# Dwarf

A **dwarf** is a periodic scale obtained by sequentially mapping odd harmonics (1, 3, 5, 7, …) using a regular temperament. A dwarf is a kind of detempered scale. The name *dwarf* refers to the fact that you are choosing for each degree the smallest Tenney height. Dwarf scales often produce results which are rich harmonically, with a tendency to favor otonalities over utonalities.

## Construction

Suppose *V* is a val ⟨*n* …] whose first coordinate is a positive integer *n*, and suppose the coordinates of the val, reduced modulo *n*, are distinct. An example would be ⟨12 19 28 34]; reduced mod 12 this is ⟨0 7 4 10] and 0, 7, 4, and 10 are all distinct. Starting from 1, take the odd positive integers in order of increasing size, 1, 3, 5, 7, … and map them by the val *V*, reducing the result mod *n*. If this number (from 0 to (*n* - 1)) has not appeared before, add the odd positive integer to a set. When *n* values have been obtained and no further additions are possible, take the resulting set and reduce its elements to an octave. The result is Dwarf(*V*), the dwarf scale resulting from the val *V*.

## Example

Of particular interest are dwarf scales resulting from equal temperament vals which are epimorphic for the val *V*, but even vals far removed from an equal temperament will produce a scale.

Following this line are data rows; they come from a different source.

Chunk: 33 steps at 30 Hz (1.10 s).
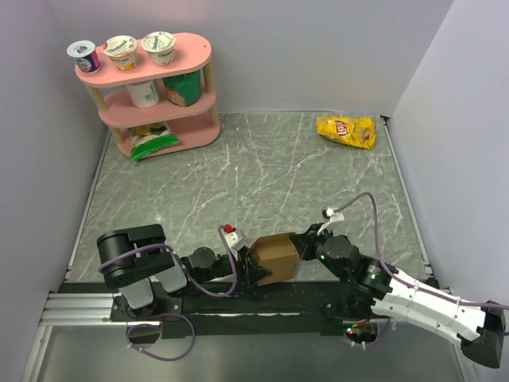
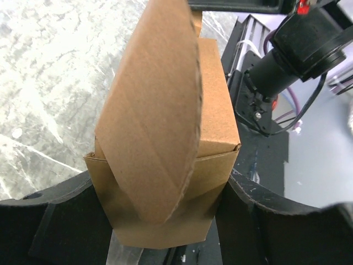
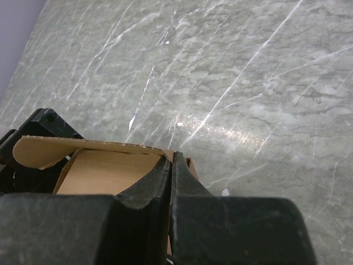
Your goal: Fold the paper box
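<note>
The paper box (image 1: 274,255) is a small brown cardboard box held just above the table's near edge, between the two arms. My left gripper (image 1: 258,267) is shut on it. In the left wrist view its black fingers (image 2: 66,221) clamp the box (image 2: 215,127) on both sides, and a rounded flap (image 2: 154,121) stands up in front of the camera. My right gripper (image 1: 301,243) is shut. Its fingertips (image 3: 172,157) touch the top corner of the box (image 3: 105,171), beside the open inside and a rounded flap (image 3: 38,150).
A pink three-tier shelf (image 1: 147,68) with yogurt cups and packets stands at the far left. A yellow chip bag (image 1: 346,130) lies at the far right. Grey walls close in the marble table (image 1: 278,175) on three sides. The arms' mounting rail (image 1: 87,306) runs along the near edge.
</note>
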### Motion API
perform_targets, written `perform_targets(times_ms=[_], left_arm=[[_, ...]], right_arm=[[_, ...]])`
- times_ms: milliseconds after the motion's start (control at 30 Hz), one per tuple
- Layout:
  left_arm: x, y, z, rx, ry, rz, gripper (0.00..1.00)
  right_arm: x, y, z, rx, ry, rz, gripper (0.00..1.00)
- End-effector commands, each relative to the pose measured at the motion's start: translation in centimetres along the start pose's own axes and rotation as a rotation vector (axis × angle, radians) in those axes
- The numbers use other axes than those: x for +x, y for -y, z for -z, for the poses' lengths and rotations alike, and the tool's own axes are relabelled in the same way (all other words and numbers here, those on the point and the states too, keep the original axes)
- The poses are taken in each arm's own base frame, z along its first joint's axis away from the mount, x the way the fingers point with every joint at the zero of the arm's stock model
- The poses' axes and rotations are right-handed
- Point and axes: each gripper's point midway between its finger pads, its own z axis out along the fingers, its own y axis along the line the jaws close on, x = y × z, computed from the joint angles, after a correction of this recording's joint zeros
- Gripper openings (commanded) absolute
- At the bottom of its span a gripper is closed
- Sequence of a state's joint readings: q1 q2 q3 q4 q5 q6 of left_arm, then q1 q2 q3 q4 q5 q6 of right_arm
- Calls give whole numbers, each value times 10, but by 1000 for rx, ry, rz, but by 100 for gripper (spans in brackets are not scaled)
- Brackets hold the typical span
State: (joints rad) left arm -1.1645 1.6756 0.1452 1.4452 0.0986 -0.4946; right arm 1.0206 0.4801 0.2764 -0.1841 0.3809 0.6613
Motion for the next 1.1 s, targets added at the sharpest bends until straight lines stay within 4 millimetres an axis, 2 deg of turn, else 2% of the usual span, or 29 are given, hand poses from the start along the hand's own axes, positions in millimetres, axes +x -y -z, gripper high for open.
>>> perform_targets(times_ms=[0, 233, 433, 567, 633, 667, 733, 767, 833, 933, 1067], left_arm=[[-34, 4, 2, 31, 147, 73, 34], [-45, -13, 5, -25, 163, 147, 32], [-49, -20, -5, -55, 131, 168, 32], [-52, -28, 1, -82, 141, 153, 32], [-48, -27, 2, -72, 118, 110, 33], [-47, -24, 0, -54, 108, 94, 34], [-40, -16, 0, 0, 69, 46, 34], [-37, -14, -2, 16, 52, 30, 34], [-24, -11, -4, 35, -12, -9, 34], [-21, -8, -7, 45, -36, -50, 34], [-20, -7, -4, 48, -42, -83, 34]], right_arm=[[43, 33, 9, 138, -185, 93, 0], [50, 31, 16, 165, -224, 77, 0], [64, 29, 18, 203, -284, 97, 0], [62, 22, 23, 215, -288, 71, 0], [57, 21, 27, 209, -282, 70, 11], [50, 16, 28, 199, -269, 66, 26], [40, 13, 33, 189, -253, 64, 46], [33, 13, 37, 199, -244, 71, 66], [19, 7, 42, 181, -222, 70, 86], [4, 3, 50, 169, -195, 57, 98], [-18, -8, 57, 107, -139, 72, 98]])
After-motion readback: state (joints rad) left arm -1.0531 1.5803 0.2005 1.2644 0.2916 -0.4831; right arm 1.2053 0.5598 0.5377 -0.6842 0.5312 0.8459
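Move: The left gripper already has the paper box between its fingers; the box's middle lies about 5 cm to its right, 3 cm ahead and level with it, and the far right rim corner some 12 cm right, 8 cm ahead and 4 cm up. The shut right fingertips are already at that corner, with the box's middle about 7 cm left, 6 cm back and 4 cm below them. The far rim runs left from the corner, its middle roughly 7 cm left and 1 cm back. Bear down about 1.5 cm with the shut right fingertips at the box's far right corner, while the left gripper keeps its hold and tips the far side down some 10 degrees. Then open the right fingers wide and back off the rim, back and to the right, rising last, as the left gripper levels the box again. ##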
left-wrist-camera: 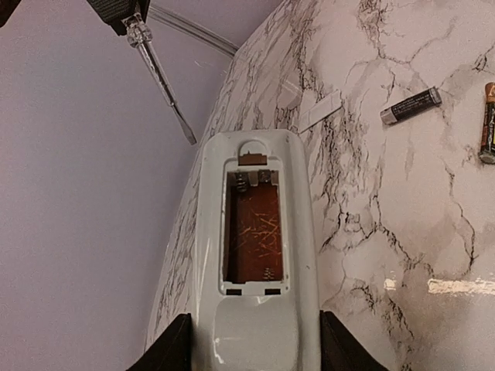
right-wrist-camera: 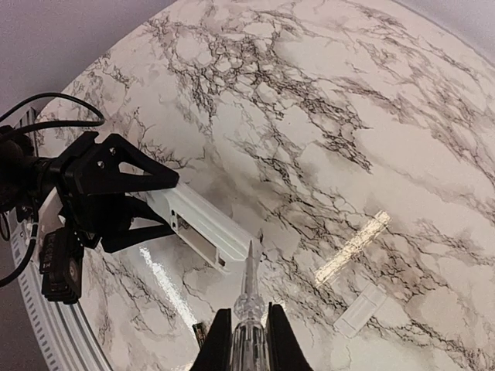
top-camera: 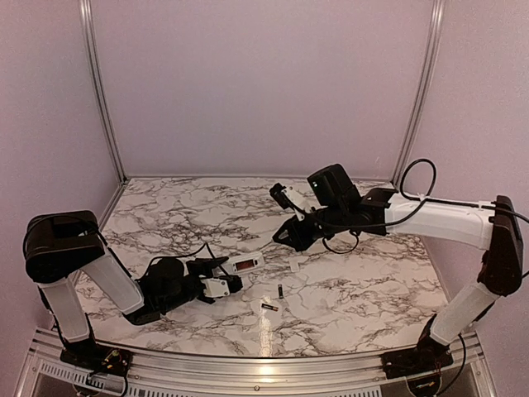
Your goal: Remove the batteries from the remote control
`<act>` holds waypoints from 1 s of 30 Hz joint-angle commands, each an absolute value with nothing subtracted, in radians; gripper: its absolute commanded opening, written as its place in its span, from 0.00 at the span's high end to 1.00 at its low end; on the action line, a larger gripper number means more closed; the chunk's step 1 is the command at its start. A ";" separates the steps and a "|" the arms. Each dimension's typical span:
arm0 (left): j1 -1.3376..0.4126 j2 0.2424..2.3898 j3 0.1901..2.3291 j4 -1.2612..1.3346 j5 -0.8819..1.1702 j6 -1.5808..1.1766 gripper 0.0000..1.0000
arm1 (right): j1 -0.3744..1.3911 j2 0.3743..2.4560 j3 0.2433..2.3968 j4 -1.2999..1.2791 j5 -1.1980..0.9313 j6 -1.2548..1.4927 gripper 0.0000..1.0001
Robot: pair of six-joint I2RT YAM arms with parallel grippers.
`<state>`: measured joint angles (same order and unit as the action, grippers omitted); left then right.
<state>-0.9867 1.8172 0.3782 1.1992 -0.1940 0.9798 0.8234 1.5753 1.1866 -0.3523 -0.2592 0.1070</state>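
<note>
My left gripper (left-wrist-camera: 255, 344) is shut on the white remote control (left-wrist-camera: 255, 224), one finger on each long side. The remote's dark recess faces the left wrist camera and has nothing in it. Two batteries (left-wrist-camera: 410, 106) (left-wrist-camera: 488, 124) lie loose on the marble, also visible from above (top-camera: 281, 291) (top-camera: 269, 307). My right gripper (right-wrist-camera: 247, 336) is shut on a clear-handled screwdriver (right-wrist-camera: 249, 297). Its tip hangs just off the remote's far end (right-wrist-camera: 205, 228). From above, the right gripper (top-camera: 285, 237) hovers to the right of the remote (top-camera: 246, 264).
A small white flat cover piece (right-wrist-camera: 360, 309) lies on the marble table (top-camera: 347, 281) right of the remote, and also shows from above (top-camera: 295, 265). Purple walls with metal rails enclose the table. The left arm's cable (top-camera: 194, 252) loops behind its gripper.
</note>
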 commanded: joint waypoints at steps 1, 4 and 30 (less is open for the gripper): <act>-0.989 1.793 0.380 1.236 -0.195 0.900 1.00 | 0.792 1.500 1.128 -0.278 -0.163 0.173 1.00; -0.989 1.748 0.415 1.154 -0.218 0.769 1.00 | 0.774 1.462 1.077 -0.231 -0.131 0.205 1.00; -0.979 1.684 0.868 0.160 -0.567 -0.355 1.00 | 0.769 1.294 0.737 0.153 0.226 0.263 1.00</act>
<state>-0.9825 1.7012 0.7963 0.4561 -0.5461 -0.0692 0.7746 1.3224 0.7544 0.0639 0.1886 0.2619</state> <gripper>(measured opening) 0.529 0.098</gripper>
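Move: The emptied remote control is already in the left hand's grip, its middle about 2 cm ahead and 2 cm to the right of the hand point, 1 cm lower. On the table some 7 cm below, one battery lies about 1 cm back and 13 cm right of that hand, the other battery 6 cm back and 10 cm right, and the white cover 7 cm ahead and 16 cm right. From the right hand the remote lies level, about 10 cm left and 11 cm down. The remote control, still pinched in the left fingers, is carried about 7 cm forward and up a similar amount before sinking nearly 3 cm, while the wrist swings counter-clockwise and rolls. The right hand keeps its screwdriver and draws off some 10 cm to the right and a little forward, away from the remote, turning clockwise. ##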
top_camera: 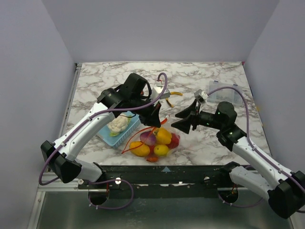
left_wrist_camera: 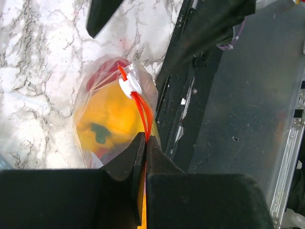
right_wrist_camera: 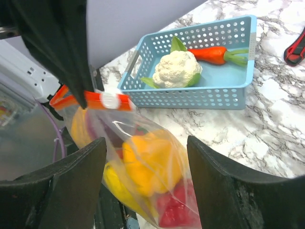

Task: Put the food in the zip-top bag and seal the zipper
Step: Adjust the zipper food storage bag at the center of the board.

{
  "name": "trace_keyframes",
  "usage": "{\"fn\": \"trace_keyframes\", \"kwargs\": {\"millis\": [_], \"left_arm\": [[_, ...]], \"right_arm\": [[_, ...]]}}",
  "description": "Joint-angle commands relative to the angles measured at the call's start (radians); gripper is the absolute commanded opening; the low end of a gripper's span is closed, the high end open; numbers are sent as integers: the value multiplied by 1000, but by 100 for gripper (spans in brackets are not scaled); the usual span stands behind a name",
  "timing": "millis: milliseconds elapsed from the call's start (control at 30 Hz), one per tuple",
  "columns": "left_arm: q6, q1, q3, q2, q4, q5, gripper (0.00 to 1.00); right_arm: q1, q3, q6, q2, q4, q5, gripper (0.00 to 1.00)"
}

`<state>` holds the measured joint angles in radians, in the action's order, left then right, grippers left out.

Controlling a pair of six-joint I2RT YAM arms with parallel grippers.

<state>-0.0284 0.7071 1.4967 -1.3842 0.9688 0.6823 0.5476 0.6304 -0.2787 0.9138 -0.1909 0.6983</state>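
The zip-top bag (top_camera: 156, 141) hangs at the table's near edge. It holds yellow, orange, red and purple toy food. My left gripper (top_camera: 155, 119) is shut on the zipper (left_wrist_camera: 142, 107), its fingertips (left_wrist_camera: 139, 143) pinching the orange-red strip just past the white slider (left_wrist_camera: 129, 87). A yellow pepper (left_wrist_camera: 107, 125) shows through the plastic. My right gripper (top_camera: 182, 120) is open and empty, just right of the bag. In the right wrist view the bag (right_wrist_camera: 157, 167) sits between and beyond its fingers (right_wrist_camera: 81, 167), with the zipper (right_wrist_camera: 88, 101) above. A cauliflower (right_wrist_camera: 177, 69) and a carrot (right_wrist_camera: 209, 55) lie in a blue basket (right_wrist_camera: 190, 98).
The blue basket (top_camera: 108, 137) stands left of the bag. A rigid clear box (top_camera: 225, 93) is at the back right, and yellow-handled pliers (top_camera: 175, 93) lie behind the left gripper. A red-handled tool (right_wrist_camera: 296, 47) lies right of the basket. The table's near edge rail (top_camera: 162, 174) runs just below the bag.
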Motion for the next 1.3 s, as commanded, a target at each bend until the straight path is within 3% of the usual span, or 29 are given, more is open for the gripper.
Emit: {"fn": "trace_keyframes", "kwargs": {"millis": [0, 167, 300, 433, 667, 733, 767, 900, 1100, 1267], "left_arm": [[-34, 2, -3, 7, -7, 104, 0], [-21, 2, -8, 7, -21, 126, 0], [-14, 2, -19, 10, -33, 160, 0], [-12, 3, -31, 16, -38, 178, 0], [19, 4, -56, 29, -64, 183, 0], [50, 4, -66, 34, -83, 158, 0], [73, 4, -76, 41, -97, 138, 0], [166, 1, -164, 115, -192, 25, 21], [247, -3, -320, 339, -247, -207, 65], [262, -1, -544, 575, -343, -282, 79]], "right_arm": [[-103, -58, -164, 34, -302, 343, 72], [-103, -56, -320, 118, -485, 449, 72], [-103, -79, -500, 195, -746, 478, 71], [-103, -57, -566, 280, -839, 498, 66], [-101, -81, -730, 358, -1063, 491, 37], [-102, -89, -769, 370, -1116, 488, 17], [-101, -97, -788, 373, -1140, 478, 2], [-101, -143, -761, 343, -1112, 409, 0], [-101, -170, -563, 212, -790, 278, 0], [-101, -134, -457, 123, -547, 209, 0]]}}
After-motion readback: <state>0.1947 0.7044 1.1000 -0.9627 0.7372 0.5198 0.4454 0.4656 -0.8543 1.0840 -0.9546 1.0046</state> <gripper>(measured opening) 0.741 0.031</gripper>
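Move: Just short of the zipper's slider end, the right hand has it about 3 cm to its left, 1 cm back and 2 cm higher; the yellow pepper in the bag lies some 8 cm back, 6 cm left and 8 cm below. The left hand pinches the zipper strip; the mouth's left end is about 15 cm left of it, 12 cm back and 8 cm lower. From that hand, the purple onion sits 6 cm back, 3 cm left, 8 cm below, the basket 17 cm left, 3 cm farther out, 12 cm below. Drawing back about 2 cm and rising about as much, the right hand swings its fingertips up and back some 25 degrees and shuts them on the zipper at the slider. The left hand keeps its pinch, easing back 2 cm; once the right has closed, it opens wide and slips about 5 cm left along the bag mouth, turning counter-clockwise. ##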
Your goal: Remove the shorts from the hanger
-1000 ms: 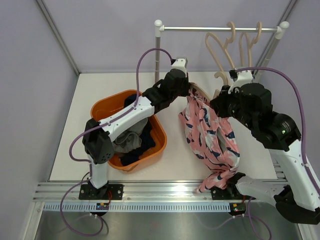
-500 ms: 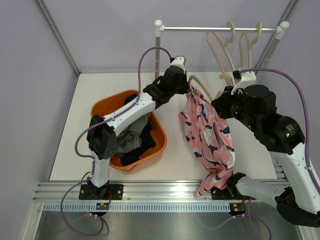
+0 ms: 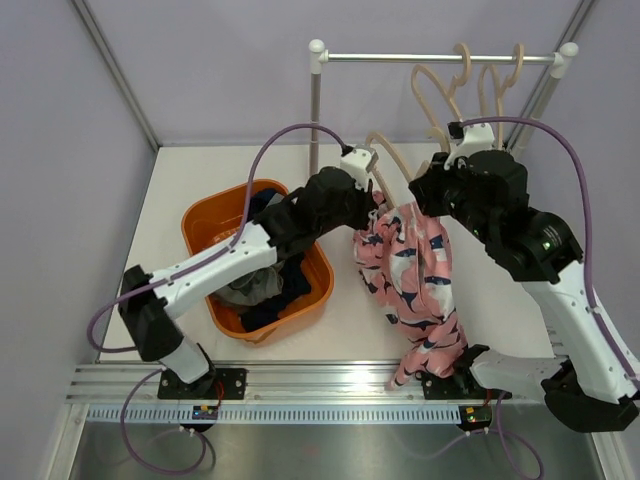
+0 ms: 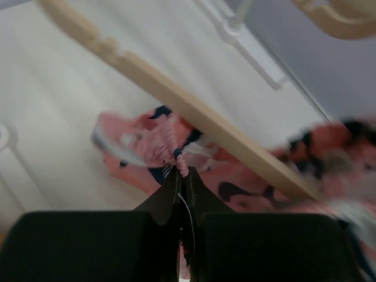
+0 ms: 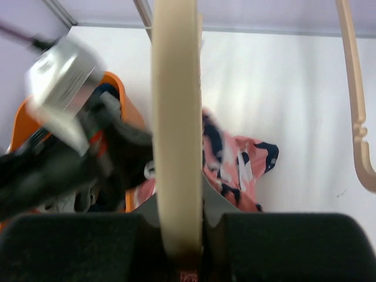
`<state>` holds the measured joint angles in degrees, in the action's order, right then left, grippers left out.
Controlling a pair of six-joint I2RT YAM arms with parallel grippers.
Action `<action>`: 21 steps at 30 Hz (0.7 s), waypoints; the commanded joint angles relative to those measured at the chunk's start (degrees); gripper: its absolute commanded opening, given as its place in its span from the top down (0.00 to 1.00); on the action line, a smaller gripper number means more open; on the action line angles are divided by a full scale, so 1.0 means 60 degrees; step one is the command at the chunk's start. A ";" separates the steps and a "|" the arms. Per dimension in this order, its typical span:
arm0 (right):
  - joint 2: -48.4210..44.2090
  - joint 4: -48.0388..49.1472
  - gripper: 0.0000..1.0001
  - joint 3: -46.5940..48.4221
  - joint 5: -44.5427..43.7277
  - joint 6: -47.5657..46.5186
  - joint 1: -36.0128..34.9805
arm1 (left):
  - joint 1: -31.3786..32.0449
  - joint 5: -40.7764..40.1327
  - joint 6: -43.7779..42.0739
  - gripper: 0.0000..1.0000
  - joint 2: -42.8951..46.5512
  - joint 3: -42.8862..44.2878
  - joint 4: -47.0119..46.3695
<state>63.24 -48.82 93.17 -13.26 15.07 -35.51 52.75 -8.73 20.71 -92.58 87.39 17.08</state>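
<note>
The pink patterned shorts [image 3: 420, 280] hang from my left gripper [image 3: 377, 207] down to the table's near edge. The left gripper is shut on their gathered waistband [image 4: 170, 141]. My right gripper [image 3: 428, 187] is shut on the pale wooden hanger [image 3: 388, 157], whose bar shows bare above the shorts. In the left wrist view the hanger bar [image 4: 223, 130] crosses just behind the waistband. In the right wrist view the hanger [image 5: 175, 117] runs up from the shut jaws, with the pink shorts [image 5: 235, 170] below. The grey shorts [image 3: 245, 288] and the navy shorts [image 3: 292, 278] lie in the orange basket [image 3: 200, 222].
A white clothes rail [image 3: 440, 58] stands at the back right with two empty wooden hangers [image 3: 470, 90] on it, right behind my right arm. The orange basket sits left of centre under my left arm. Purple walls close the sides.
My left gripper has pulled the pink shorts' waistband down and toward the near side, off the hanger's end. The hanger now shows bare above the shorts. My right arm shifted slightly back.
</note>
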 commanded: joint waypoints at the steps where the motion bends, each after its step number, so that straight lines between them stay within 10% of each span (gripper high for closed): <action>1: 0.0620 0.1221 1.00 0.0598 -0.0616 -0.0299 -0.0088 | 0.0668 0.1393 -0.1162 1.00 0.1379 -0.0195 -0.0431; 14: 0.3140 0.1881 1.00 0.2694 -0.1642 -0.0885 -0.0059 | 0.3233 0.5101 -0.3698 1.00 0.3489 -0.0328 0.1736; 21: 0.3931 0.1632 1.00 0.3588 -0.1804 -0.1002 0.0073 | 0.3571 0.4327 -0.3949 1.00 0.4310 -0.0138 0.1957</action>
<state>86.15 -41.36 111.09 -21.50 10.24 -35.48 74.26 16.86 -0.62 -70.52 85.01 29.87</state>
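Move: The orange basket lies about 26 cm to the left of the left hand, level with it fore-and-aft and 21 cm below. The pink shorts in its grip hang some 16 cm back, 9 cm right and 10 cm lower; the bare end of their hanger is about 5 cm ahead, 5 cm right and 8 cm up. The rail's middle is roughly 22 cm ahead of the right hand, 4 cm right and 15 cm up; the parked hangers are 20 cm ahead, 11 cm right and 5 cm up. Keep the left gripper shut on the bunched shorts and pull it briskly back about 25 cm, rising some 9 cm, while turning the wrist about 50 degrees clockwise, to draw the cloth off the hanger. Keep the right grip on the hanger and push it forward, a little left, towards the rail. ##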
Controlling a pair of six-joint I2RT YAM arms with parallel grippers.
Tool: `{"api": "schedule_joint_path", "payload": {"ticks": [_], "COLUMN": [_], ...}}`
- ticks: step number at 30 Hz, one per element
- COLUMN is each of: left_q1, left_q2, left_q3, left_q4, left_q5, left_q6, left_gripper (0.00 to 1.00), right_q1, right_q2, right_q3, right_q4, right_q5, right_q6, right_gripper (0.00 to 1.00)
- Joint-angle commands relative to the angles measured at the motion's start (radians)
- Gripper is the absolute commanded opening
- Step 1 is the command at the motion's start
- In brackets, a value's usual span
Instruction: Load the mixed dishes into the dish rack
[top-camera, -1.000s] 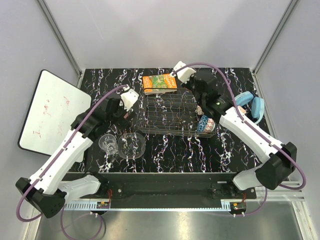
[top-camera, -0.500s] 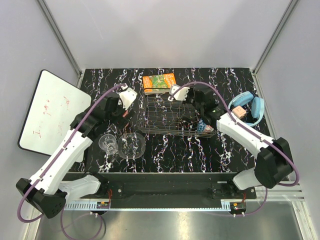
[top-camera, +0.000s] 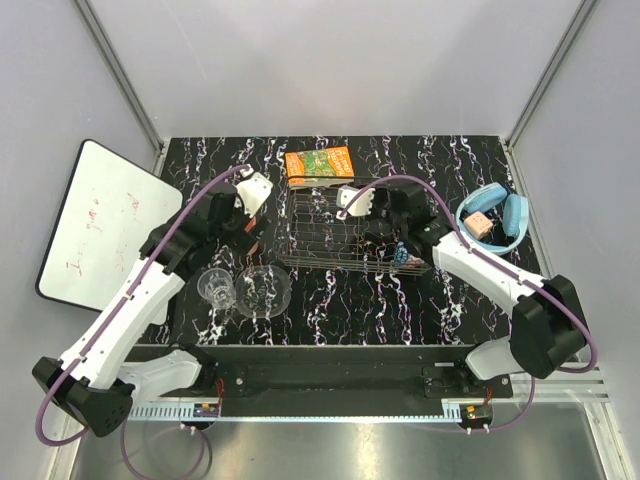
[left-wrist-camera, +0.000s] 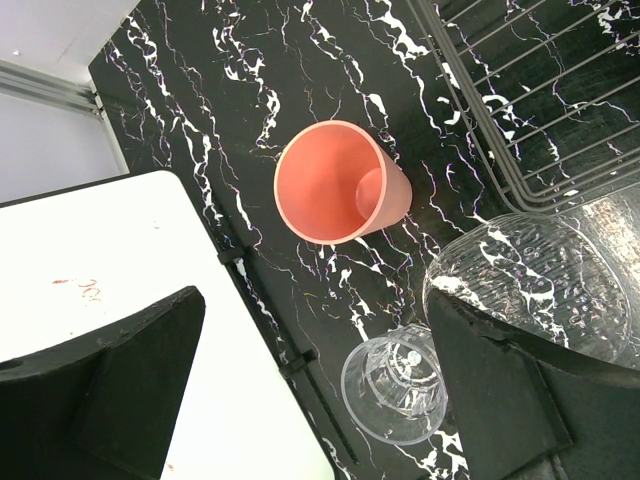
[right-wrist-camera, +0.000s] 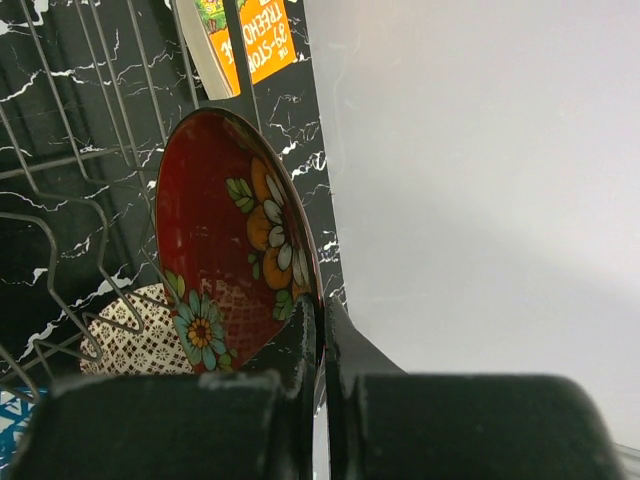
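Observation:
My right gripper is shut on the rim of the red floral plate and holds it on edge at the right end of the wire dish rack, whose wires are right beside it. A brownish patterned bowl lies behind the wires, and the blue patterned bowl sits by the rack's right side. My left gripper is open and empty above the salmon-pink cup, the clear drinking glass and the clear glass bowl. These stand left of the rack.
An orange-green carton lies behind the rack. Blue headphones lie at the right edge. A whiteboard leans off the table's left side. Grey walls enclose the table.
My right arm has swung left and lowered the plate from beyond the rack's right rear corner to its right end. The left arm has barely moved.

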Motion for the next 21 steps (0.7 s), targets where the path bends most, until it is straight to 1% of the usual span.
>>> {"api": "schedule_joint_path", "payload": {"ticks": [1, 7, 16, 21], "left_q1": [0.008, 0.011, 0.013, 0.016], "left_q2": [-0.006, -0.009, -0.016, -0.029], "left_q3": [-0.006, -0.010, -0.011, -0.019], "left_q4": [0.053, 0.055, 0.056, 0.055], "left_q5": [0.010, 0.009, 0.009, 0.002], "left_q6": [0.003, 0.003, -0.002, 0.010], "left_gripper": [0.99, 0.99, 0.99, 0.99], "right_q1": [-0.002, -0.002, -0.003, -0.003], "right_q2": [-0.039, 0.007, 0.100, 0.152], "right_q3": [0.006, -0.010, -0.017, -0.020], "right_q4": [0.081, 0.096, 0.159, 0.213], "right_q5": [-0.033, -0.064, -0.043, -0.007], "right_q6": [-0.044, -0.021, -0.020, 0.032], "right_gripper": [0.00, 0.00, 0.00, 0.00]}}
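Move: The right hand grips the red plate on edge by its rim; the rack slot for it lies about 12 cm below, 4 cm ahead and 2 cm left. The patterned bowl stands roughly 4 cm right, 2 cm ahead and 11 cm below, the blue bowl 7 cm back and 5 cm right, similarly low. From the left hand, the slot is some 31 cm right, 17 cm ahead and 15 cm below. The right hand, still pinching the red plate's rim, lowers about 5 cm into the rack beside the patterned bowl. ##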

Let us construct a JI dwarf by the patent val *V* = ⟨12 19 28 34] of 12et. As is shown above, 3/2 is mapped to 7\12, 5/4 to 4\12, and 7/4 to 10\12; we add these octave-reduced harmonics to the scale. We also have 9/8 mapped to 2\12. The next odd harmonic implied by the val is 15, which, after octave reduction, is mapped to 11\12. Follow the same process: 21/16 ~ 5\12, 25/16 ~ 7\12, and 27/16 ~ 8\12. Then there is 35/32 ~ 2\12, the same as ~9/8, so we reject it. Continuing on, we add 45/32 ~ 6\12, reject 49/32 ~ 8\12 which is the same as ~27/16, add 75/64 ~ 3\12, reject 81/64, 105/64, and 125/64, and add 135/128 ~ 1\12. With 135/128, we have added the last scale step of this 12-tone scale so the result is

- 135/128, 9/8, 75/64, 5/4, 21/16, 45/32, 3/2, 27/16, 7/4, 15/8, 2/1

And that is exactly Dwarf12 7, the dwarf of 12et in the 7-limit.